__Problem details__
An exact transcription of all the entries is needed; pictures stay out.

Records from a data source
========================================================================

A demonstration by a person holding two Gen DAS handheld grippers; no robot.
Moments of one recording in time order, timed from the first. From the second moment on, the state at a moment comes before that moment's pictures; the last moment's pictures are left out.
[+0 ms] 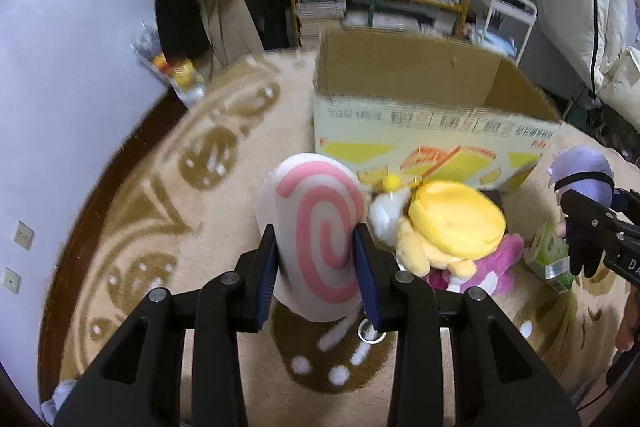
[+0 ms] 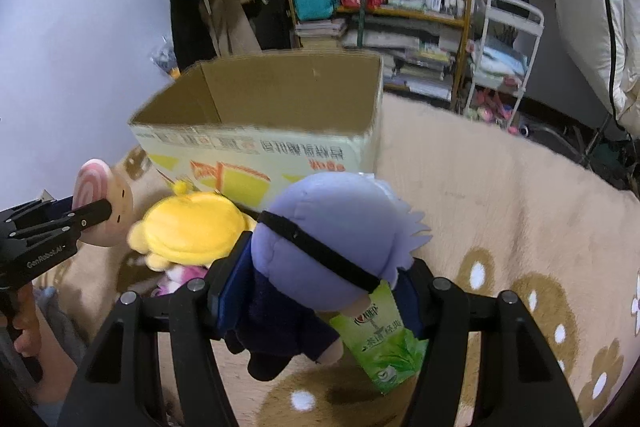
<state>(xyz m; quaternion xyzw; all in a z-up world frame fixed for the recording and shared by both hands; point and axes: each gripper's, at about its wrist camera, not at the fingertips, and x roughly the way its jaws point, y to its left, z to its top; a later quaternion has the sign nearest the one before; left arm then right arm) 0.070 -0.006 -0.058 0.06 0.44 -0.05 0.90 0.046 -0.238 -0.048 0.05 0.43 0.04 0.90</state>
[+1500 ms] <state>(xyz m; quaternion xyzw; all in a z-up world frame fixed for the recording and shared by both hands) 0.187 -0.060 -0.033 0.06 0.30 -0.09 0.95 0.165 -0.229 -0.032 0.03 0.31 0.07 0.95</state>
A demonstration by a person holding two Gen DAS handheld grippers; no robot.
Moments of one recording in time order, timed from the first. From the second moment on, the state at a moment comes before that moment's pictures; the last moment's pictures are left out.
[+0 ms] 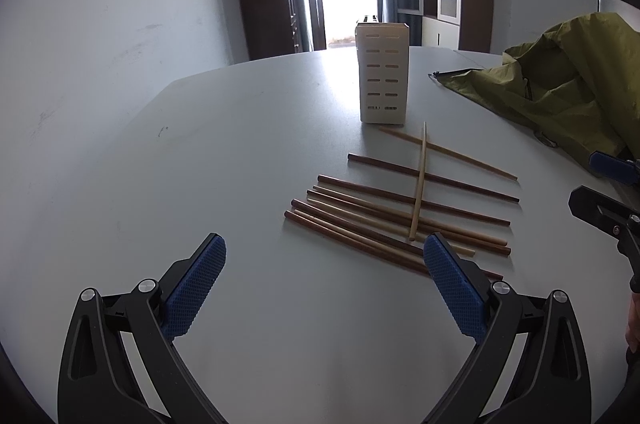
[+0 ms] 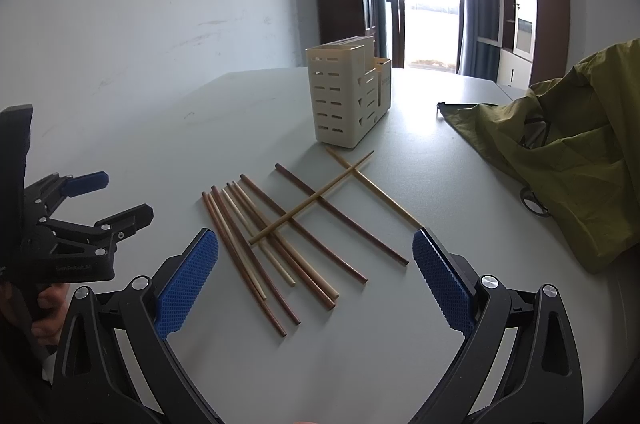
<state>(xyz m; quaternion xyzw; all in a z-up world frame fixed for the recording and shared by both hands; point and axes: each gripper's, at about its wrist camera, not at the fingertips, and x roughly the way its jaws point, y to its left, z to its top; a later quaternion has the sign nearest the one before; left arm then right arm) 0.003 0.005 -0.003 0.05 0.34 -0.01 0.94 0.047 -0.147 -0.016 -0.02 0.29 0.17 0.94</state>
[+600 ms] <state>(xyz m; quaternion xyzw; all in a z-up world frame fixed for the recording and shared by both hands) 0.005 0.007 -0.009 0.05 0.35 0.00 0.94 0.047 -0.148 -0.017 -0.02 0.29 0.17 0.94</state>
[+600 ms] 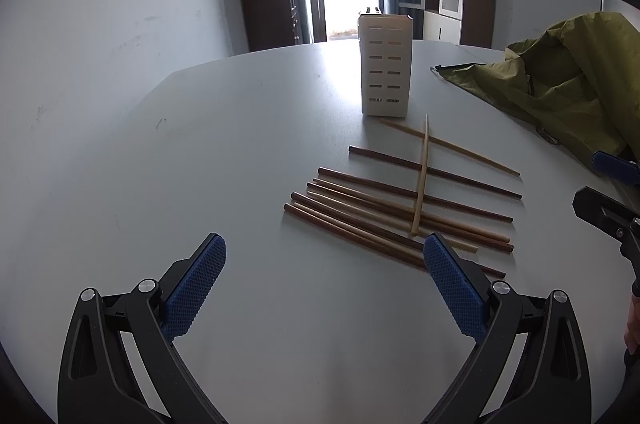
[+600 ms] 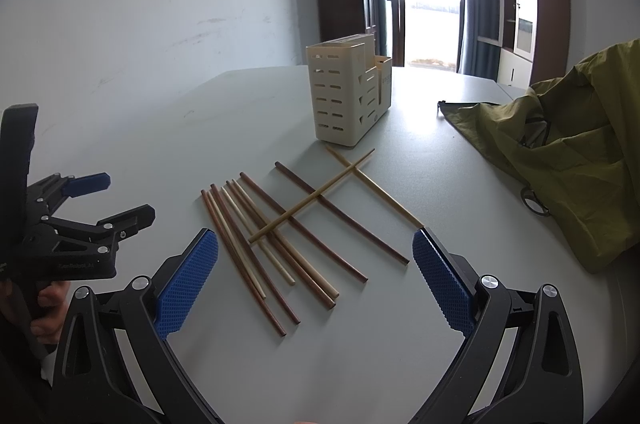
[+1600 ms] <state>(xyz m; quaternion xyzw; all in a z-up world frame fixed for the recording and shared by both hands) 0.125 0.035 -0.076 -0.07 0.57 -0.02 0.82 0.254 -0.122 -0.069 0.06 0.47 0.17 0.86</state>
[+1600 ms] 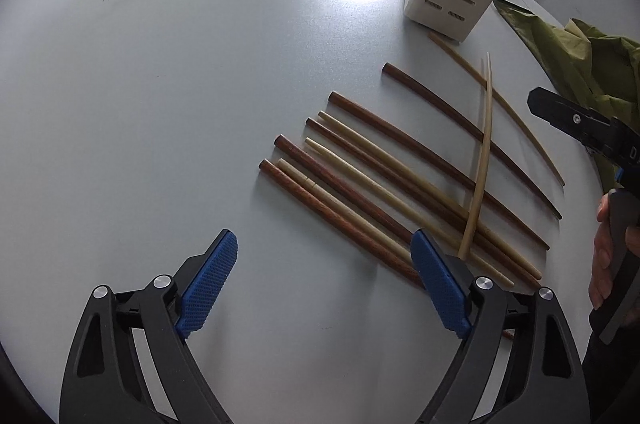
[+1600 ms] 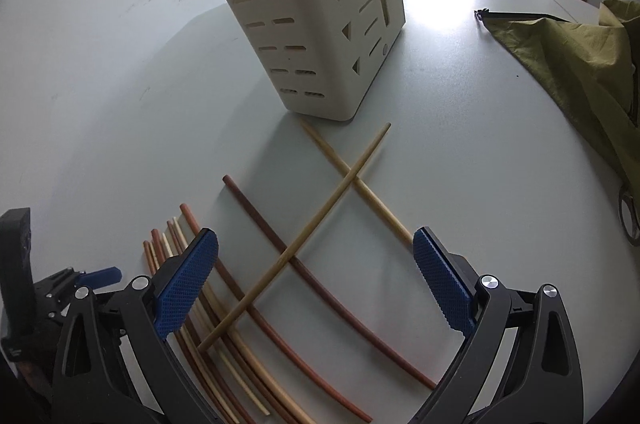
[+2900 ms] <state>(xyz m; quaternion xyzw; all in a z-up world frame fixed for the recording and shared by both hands) 0.204 0.066 -0.068 -0.09 0.60 0.08 0.79 0.287 -0.103 -0.091 0.05 0.47 0.19 0.86</state>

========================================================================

__Solved problem__
A demonstration by a person holding two Gen DAS handheld grippers; no robot.
Moments of one recording in time order, timed from the first. From the second moment on, the state at a moment comes before that moment's pictures; the last moment's pictures are left out.
[+0 ms] 
[+0 ms] 
<state>(xyz m; quaternion xyzw; all in a z-up world frame fixed for the recording and shared by both hands; point and axes: each gripper's, at about its wrist camera, not at the fingertips, and x roughly the way its jaws point, y to its left, z to its top; a later quaternion has the sign nearest the one before; left arm then right arm) 0.070 -0.006 -0.058 0.06 0.44 -0.05 0.90 0.046 -0.238 -0.048 0.05 0.43 0.04 0.90</state>
[+1500 ms] <state>(xyz m; quaternion xyzw; all in a z-up world frame fixed for the recording and shared by both hands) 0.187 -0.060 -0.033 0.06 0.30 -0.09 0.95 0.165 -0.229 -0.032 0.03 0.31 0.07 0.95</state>
A demonstration by a person holding two Gen DAS handheld grippers; no robot.
Moments of one recording in time order, timed from the first. From the second moment on, the state at a moment comes before that moment's pictures; the last moment's pictures are left out.
[+0 ms] 
[+0 ms] 
<state>(xyz m; quaternion xyzw; all in a z-up world frame fixed for the recording and shared by both hands; point and axes: each gripper's, at about its wrist camera, not at the fingertips, and x roughly the way its jaws point, y to its left, z to its top; a later quaternion has the sign nearest the one before; left arm then right arm) 0.003 0.005 -0.003 0.05 0.34 -0.01 0.94 0.047 -0.147 -0.016 -0.02 0.29 0.17 0.94</state>
[+600 ms] <state>(xyz m; quaternion xyzw; all in a z-up world frame fixed for the recording and shared by both hands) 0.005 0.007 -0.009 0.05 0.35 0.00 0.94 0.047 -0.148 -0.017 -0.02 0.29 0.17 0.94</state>
[+600 ms] 
[+600 ms] 
[+1600 ms] <state>(xyz m; quaternion xyzw; all in a z-up world frame fixed for the recording and shared by both hands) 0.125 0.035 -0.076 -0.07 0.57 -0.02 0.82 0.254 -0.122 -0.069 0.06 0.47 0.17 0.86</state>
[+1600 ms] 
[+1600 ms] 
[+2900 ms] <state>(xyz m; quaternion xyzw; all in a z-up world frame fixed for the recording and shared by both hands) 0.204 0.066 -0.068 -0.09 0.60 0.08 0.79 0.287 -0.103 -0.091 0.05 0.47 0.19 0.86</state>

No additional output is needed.